- Developer: Maverick Games
- Publisher: Focus Entertainment
- Director: Mike Brown
- Writer: Jamie Brittain
- Composer: Dave Fox
- Engine: Unreal Engine 5
- Platforms: PlayStation 5; Windows; Xbox Series X/S;
- Release: Early 2027
- Genre: Racing
- Modes: Single-player, multiplayer

= Clutch (video game) =

Upcoming video game

Clutch is an upcoming racing video game developed by Maverick Games and published by Focus Entertainment. It is set to be released for PlayStation 5, Windows, and Xbox Series X/S in 2027.

==Gameplay==
Clutch is an open-world racing video game set in Monaco and the French Riviera. The game follows two siblings named Theo and Cass Martial competing against rival drivers in both the prestigious R1K professional circuit and an underground racing club known as the Midnight Collective. Vehicles, both its interior and exterior, can be customized extensively in the game. Maverick Games described the game's world as a PvPvE environment where players can complete handcrafted missions and encounter emergent gameplay events.

==Development==
Clutch is currently being developed by Maverick Games, which was founded by Mike Brown, the director of Forza Horizon 5, in December 2022. Brown left Playground Games because he wanted to pursue a project with a different direction from the Forza Horizon series. He was also joined by several former Playground Games employees, and the team at Maverick Games had about 140 people. The studio signed a publishing agreement with Amazon Game Studios in May 2024, though it left the project in February 2026. In August 2026, it was announced that Focus Entertainment would be publishing the project.

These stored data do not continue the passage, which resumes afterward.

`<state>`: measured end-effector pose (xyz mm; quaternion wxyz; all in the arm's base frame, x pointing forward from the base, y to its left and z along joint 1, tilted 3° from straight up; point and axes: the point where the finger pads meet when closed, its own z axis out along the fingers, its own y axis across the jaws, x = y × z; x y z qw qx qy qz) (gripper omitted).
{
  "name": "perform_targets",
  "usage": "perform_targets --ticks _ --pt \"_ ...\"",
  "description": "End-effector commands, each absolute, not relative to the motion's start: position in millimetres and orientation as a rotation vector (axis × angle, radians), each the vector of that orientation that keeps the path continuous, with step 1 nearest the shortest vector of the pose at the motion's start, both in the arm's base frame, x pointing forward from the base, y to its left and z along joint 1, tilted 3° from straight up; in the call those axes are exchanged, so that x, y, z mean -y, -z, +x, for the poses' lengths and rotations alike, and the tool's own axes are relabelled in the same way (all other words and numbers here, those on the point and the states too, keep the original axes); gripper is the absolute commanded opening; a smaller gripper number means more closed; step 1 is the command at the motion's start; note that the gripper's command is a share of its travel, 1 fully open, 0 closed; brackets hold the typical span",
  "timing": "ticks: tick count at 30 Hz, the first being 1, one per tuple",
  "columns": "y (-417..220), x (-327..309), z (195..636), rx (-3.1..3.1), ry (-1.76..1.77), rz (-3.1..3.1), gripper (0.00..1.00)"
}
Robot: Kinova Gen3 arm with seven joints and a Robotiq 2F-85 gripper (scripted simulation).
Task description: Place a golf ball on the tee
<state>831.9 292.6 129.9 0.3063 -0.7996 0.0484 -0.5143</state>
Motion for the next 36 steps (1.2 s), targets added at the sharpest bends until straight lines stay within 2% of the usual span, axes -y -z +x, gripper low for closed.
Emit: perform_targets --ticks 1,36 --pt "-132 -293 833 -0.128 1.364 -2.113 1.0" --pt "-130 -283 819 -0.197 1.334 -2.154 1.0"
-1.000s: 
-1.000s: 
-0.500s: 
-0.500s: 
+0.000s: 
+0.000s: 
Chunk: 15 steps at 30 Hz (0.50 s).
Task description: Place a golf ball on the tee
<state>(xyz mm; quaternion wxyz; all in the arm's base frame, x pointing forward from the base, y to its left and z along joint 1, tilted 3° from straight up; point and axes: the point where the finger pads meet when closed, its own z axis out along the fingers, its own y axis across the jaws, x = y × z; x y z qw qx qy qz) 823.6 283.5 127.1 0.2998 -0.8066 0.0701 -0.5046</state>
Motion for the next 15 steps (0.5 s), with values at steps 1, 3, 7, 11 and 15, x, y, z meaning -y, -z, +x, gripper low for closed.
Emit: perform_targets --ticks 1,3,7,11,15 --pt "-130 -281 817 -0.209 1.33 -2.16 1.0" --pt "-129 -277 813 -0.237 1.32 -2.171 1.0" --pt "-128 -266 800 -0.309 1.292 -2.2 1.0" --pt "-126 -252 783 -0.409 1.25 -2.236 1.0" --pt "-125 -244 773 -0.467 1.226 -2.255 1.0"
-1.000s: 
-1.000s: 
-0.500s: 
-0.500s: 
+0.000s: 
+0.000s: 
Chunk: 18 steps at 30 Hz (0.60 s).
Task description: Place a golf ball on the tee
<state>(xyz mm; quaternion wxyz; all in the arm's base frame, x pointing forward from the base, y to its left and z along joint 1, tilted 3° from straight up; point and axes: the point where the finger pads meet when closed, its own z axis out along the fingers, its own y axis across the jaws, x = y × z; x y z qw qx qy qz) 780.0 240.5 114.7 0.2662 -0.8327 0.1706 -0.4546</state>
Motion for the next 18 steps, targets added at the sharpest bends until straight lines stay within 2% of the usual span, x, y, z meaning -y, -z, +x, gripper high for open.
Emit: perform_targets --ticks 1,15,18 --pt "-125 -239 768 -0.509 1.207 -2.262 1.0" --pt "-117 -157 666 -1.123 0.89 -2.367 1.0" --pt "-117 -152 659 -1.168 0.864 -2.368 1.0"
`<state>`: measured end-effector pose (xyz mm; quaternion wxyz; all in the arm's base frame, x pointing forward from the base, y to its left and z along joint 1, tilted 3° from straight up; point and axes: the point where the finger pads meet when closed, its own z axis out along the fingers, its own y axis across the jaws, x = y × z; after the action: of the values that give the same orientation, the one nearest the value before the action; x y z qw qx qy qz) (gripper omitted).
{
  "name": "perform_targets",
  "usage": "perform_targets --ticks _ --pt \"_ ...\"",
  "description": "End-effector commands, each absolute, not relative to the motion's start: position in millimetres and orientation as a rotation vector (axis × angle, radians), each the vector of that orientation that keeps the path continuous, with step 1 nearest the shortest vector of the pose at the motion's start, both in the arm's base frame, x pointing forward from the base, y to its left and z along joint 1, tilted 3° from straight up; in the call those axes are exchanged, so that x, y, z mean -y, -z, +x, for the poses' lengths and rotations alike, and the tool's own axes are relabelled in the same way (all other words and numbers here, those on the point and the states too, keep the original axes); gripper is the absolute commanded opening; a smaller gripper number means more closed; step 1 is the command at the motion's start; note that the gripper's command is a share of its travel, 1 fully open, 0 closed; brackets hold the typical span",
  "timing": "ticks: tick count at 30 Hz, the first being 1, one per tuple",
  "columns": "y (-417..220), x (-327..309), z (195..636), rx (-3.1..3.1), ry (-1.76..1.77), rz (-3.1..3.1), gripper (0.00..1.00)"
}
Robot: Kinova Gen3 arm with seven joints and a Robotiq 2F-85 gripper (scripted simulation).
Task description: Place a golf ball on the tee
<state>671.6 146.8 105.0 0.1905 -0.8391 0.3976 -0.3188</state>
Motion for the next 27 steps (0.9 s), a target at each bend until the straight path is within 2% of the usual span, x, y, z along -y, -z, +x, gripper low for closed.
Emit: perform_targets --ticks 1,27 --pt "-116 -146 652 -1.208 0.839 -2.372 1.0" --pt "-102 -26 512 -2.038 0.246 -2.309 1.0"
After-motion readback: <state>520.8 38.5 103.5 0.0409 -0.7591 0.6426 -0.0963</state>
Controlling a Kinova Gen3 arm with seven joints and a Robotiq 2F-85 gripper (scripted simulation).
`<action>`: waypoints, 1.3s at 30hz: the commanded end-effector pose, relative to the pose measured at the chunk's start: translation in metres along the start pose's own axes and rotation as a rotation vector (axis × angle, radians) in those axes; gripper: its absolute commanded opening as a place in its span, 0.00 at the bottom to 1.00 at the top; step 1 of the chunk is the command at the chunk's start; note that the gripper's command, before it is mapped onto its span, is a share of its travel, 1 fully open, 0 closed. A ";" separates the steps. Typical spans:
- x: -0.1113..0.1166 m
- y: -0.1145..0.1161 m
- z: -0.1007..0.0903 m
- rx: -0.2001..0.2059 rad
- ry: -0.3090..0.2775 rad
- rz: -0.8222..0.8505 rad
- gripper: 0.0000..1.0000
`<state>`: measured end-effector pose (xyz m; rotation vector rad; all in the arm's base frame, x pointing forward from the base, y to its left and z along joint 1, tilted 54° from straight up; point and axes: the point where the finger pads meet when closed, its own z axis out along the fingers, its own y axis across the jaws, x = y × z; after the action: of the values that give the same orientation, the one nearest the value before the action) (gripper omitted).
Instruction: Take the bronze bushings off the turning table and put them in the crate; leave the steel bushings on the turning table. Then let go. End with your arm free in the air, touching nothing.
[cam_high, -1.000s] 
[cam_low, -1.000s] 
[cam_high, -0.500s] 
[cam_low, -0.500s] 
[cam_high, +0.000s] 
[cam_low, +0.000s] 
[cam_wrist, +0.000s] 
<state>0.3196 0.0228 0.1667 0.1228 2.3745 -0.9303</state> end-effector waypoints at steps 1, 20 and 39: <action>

According to the studio, the game's version of Monaco is slightly larger than its real-life counterpart. The surrounding French Riviera will include locations like the Alps and the Verdon Gorge, alongside city hubs such as Cannes and Saint-Tropez. Maverick Games described the project as a "cinematic" racing game, with Brown adding that the studio's goal was to "set the tone for car culture across the next decade". The game's story was written by Jamie Brittain, and its voice cast includes Jane Perry, Peter Serafinowicz, Tosin Cole, Little Simz, and Grégory Montel. Clutch was built using Unreal Engine 5 and features a dynamic degradation system that reflects vehicle wear and tear based on how aggressively players drive.